Gooseff continues, "If we think about how the streams are connected to the ocean ecosystems, they move
water, but they also move sediments and nutrients. That means a potentially increased load of both to these
coastal ecosystems. There's a potential cascade all the way from these headwaters down to the oceans."
Tip of the proverbial iceberg
Not a lot is known about the formation of hill slope thermokarst, Gooseff says. He's already been asked by
the National Park Service to do some monitoring work on its lands. "Nobody went around and documented zero
for us back in the '80s and '90s, but now we have a baseline from which we can start and go from there."
Gooseff and a team of researchers are also submitting a proposal to the National Science Foundation to study
the thermokarst more thoroughly. "How are these things changing over time? Is it fast or is it slow?"
Gooseff asks.
He's also been speaking with colleagues in Canada and Russia to find out whether the thermokarst-like features
are appearing in those countries as well.
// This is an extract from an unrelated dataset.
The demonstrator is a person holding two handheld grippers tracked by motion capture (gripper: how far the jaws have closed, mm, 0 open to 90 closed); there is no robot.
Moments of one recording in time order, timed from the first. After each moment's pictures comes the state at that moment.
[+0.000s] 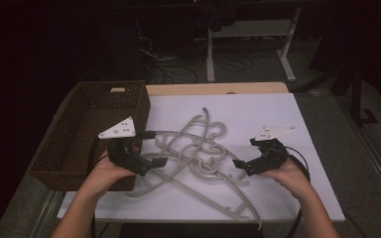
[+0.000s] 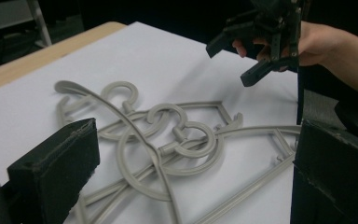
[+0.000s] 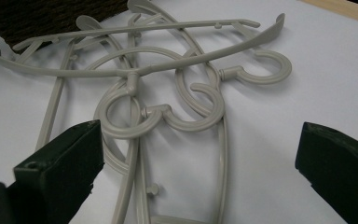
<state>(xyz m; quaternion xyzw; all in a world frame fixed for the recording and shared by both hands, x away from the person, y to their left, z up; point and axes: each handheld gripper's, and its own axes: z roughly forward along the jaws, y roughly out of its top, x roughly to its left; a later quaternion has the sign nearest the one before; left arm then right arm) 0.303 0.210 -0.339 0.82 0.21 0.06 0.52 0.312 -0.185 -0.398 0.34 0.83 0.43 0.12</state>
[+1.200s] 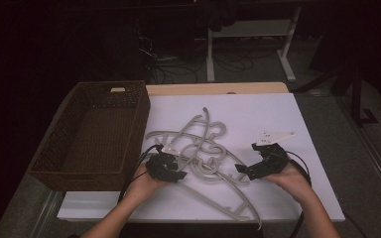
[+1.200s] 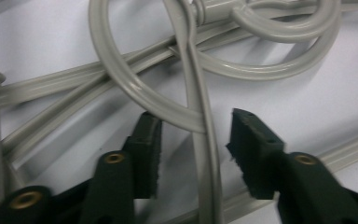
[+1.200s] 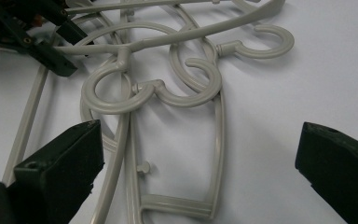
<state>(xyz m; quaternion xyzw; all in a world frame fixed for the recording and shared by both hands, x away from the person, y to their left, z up) 0.324 0.149 -0.441 0.90 0.32 0.05 0.30 0.311 -0.191 -0.417 0.34 0.83 0.42 0.11</state>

"This does fit into the category of the canary in the coal mine, so to speak. The historic perspective on
erosion in the arctic is fairly slow. We've had big ice shelves come off and that seemed irregular. This too
seems irregular," Gooseff says. "I think that what is important here that this may very well be yet
another line of evidence. We're seeing this on a broad enough scale that it shouldn't be taken lightly."